If crazy, kooky, Kiwi comedies get you giggling, watch Mega Time Squad

Kiwi director Tim van Dammen follows up his trailer-trash Romeo & Juliet: A Love Song with a benignly bonkers, time-travelling tale of would-be gangstas. When John (Anton Tennet) steals a mystic bracelet and discovers it’s actually a time-travelling gizmo, things get crazy, as John inadvertently creates multiple clones of himself – and not a little chaos – in a delightful comedy centred on dim-witted crooks.

It’s a clever script, but as Bruce Willis’s character Joe says to his younger self in Looper: “I don’t want to talk about time-travel, because if we start talking about it then we’re going to be here all day, making diagrams with straws.” Sure, it sags a bit in the second act, but with heaps of more hit than miss humour, farcical slapstick, misunderstandings, Chinese triads, low-rent Kiwi crooks, and a synth-heavy 1980s-style score, the hectic pace keeps things fast and fun throughout. Dry, droll and distinctly Kiwi, think a comic take on 12 Monkeys, or a small-budget Big Trouble in Little China, only set in Thames, and you’re part way there.

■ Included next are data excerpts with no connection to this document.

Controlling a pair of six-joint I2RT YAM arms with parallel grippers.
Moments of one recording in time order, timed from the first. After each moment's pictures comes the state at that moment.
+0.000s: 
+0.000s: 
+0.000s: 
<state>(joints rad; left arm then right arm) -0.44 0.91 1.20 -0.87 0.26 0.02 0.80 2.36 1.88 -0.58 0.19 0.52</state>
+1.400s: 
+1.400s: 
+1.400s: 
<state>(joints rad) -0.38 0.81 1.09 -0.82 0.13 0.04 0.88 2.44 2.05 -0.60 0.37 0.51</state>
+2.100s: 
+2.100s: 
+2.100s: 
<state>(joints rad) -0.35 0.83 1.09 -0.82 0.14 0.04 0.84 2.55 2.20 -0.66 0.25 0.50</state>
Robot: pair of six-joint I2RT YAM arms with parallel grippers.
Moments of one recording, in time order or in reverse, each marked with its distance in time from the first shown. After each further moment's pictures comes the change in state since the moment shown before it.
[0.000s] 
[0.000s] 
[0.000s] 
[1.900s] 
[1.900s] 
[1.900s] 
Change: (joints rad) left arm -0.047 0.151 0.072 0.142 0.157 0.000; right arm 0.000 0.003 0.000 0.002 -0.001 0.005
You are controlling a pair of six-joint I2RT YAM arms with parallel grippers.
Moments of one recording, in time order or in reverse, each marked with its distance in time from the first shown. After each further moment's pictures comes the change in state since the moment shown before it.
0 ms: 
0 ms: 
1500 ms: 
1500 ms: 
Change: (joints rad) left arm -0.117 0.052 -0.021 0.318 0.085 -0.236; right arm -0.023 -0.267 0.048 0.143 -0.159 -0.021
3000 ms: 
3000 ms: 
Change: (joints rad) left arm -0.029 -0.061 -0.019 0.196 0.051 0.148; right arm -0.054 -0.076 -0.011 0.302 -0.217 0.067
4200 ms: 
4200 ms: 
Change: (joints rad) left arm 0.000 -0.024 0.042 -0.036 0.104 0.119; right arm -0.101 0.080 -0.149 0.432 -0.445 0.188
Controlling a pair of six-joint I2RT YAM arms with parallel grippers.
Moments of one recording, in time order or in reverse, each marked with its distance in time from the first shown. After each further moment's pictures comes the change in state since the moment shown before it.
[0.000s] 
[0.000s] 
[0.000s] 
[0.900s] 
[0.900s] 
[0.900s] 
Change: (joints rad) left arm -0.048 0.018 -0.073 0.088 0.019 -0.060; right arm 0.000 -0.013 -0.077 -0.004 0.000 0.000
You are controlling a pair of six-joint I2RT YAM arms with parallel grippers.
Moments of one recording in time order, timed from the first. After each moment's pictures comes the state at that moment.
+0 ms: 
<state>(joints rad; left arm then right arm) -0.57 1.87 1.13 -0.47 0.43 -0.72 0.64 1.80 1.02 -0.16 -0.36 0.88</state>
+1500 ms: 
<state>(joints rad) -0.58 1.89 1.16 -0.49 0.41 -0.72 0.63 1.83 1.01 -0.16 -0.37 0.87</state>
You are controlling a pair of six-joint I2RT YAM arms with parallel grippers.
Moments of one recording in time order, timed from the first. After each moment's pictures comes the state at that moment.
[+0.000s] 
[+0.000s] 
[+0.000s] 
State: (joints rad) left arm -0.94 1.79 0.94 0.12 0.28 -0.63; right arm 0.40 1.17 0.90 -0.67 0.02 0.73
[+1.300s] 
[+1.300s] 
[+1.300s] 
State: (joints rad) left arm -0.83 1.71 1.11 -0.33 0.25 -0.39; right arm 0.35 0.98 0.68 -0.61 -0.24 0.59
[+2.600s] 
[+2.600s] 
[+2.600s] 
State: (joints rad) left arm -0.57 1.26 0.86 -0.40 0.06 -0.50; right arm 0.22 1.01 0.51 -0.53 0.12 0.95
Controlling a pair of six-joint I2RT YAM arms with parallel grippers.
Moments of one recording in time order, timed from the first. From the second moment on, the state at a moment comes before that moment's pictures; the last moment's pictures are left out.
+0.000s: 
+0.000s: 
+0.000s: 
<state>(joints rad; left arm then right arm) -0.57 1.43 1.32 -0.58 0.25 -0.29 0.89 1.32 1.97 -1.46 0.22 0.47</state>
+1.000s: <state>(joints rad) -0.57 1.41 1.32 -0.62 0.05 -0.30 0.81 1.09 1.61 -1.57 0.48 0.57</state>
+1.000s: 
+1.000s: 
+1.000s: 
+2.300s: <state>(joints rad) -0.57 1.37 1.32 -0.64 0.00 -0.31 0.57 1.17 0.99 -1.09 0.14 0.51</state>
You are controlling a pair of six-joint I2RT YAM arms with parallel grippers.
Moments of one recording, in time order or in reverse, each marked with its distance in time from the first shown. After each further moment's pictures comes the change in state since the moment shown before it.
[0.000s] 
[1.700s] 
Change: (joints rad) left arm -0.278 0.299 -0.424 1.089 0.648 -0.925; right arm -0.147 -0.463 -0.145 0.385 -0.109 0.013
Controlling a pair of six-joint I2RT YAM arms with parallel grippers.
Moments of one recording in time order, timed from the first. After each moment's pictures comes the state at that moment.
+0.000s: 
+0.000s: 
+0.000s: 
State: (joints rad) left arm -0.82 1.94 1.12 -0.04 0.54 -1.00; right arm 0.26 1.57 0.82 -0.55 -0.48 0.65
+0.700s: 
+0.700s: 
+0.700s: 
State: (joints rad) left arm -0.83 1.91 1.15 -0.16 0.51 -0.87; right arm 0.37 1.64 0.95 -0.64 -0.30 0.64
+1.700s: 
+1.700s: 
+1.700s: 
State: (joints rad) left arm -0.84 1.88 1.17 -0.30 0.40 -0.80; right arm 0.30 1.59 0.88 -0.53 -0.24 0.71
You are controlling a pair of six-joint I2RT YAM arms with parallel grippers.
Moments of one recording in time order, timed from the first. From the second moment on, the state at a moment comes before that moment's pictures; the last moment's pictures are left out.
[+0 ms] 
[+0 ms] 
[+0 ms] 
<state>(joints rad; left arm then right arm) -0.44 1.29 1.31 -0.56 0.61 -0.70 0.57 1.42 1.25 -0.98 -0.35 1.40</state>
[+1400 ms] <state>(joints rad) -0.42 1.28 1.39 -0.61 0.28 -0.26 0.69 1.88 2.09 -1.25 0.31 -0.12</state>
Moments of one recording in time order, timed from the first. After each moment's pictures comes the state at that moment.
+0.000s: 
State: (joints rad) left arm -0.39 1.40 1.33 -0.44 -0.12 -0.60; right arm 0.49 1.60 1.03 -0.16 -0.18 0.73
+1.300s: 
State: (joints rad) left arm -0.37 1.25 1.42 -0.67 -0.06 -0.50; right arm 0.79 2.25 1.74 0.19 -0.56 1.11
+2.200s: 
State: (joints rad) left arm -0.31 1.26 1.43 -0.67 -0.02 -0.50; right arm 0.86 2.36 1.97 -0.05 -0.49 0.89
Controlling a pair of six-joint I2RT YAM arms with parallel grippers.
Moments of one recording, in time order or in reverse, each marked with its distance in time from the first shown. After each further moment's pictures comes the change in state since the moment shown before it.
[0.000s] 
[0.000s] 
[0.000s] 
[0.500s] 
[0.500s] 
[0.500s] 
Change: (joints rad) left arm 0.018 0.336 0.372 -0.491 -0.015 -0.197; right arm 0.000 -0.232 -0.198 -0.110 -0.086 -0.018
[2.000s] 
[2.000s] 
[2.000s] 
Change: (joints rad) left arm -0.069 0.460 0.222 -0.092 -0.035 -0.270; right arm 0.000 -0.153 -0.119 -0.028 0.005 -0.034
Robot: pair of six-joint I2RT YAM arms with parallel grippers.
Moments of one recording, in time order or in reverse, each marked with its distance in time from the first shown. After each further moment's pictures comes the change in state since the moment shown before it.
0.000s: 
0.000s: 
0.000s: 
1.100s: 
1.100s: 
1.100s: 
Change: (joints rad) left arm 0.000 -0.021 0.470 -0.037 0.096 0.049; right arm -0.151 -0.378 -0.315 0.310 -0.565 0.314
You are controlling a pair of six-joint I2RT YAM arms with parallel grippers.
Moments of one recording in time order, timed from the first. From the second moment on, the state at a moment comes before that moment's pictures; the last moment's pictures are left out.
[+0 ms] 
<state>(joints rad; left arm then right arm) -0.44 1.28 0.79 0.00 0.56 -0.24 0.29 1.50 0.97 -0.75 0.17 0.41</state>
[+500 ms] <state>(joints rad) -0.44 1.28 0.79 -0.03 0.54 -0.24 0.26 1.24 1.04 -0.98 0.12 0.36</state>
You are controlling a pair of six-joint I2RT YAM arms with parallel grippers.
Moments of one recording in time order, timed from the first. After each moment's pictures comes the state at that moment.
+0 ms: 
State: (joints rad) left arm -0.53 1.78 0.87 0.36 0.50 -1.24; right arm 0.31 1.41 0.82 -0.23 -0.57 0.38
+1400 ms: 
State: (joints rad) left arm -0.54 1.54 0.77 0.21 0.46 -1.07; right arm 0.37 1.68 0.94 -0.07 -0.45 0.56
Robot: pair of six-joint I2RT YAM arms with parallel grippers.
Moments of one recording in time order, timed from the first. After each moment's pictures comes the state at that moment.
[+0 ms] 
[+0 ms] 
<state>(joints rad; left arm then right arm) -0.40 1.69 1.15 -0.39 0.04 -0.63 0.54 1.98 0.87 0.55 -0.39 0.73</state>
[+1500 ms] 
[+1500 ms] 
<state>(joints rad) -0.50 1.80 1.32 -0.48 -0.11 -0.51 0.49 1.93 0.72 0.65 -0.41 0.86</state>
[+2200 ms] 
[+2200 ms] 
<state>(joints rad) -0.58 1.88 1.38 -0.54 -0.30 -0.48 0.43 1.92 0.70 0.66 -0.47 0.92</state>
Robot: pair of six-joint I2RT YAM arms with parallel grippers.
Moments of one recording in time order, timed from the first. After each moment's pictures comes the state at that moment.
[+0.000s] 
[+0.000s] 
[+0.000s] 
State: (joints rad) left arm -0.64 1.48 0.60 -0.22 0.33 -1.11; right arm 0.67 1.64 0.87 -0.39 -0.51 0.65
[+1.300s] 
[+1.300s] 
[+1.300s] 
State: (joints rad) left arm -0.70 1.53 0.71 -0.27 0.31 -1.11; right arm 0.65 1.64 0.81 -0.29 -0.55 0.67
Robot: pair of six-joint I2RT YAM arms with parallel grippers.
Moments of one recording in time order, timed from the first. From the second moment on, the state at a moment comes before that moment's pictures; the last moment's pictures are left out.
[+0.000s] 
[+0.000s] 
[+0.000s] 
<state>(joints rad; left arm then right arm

With Hetty Gaskall-Hahn as John’s tough crush, Kelly, and What We Do in the Shadows‘ Jonny Brugh as Shelton, the villain of the piece, Mega Time Squad features a great ensemble cast, playing everything from dumb to dumber. A delight best experienced in a packed cinema, if crazy, kooky, Kiwi comedies like Tongan Ninja and Deathgasm get you giggling, then this big-hearted, goofy parochial comedy knowingly hits all the right genre clichés, with a self-aware humour that celebrates and takes the piss in equal measure.